Now, I have been giving the ‘open source’ ambiguity some thinking (well, about a month or so…), and came to the following conclusions:
- open source has the exact same meaning in both Bradley-like open source chemistry, and BO-like open source chemoinformatics
- both have the same goal
- it’s just the research topic that is different
Ad 1: same meaning of ‘open source’
I think ‘open source’ just means that every has the right to reproduce (and distribute and the same or modified shape) products created from the source.
In ‘open source chemistry’ (Bradley-like, sorry for the term :) the source is are the details about the chemical reactions to perform, the product being being able to run the whole reaction pathway.
In ‘open source chemoinformatics’ (Blue Obelisk-like) the source is the procedure that described how to get from one set of bits to another, really quite like getting from one molecule to another. Chemoinformatics, being IT science, just makes it a lot easier to distribute the algorithm to do that. (Sure, CMLReact is getting along quite nicely.)
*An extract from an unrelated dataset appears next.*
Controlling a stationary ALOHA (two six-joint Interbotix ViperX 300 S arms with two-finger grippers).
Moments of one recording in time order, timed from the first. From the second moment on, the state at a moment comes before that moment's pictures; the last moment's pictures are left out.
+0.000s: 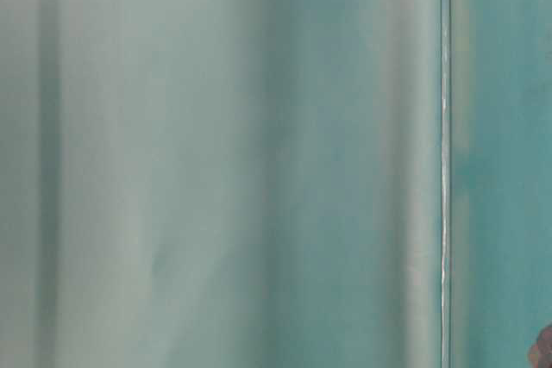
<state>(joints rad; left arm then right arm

The analogy even goes further, both science do not only depend on open source. Like Bradley-like open source science allows embedding proprietary stuff (glass-ware, closed-source software, chemical both from Acros (now Fisher), …), so does BO-like open source science, which uses tons of proprietary stuff too (computers, Sun’s JVM, MS-Windows).
Ad 2: same goal
I can be short on this one. For both ‘open source’ initiatives the goal is to share knowledge and make science reproducible.
Ad 3: different topic
So, the confusion was just coming from the fact to what extend ‘open source’ tools are being used. Can you do open source science without using open source chemoinformatics? Sure. In a utopic situation, all tools and small bits are ‘open source’ (though some are agnostic to this). But fact is, that many Blue Obelisk members use ‘closed source’ tools all the time, even if they do not have too. At least everyone is doing ‘open source’ on their specialisms, both in open source chemistry and in open source chemoinformatics.
I guess we should just be stop being short on ‘open source software’ to remove any ambiguity of the term ‘open source’. As a spin-off, this would make Bradley’s work fit in nicely with ODOSOS: open data, open source, open standards.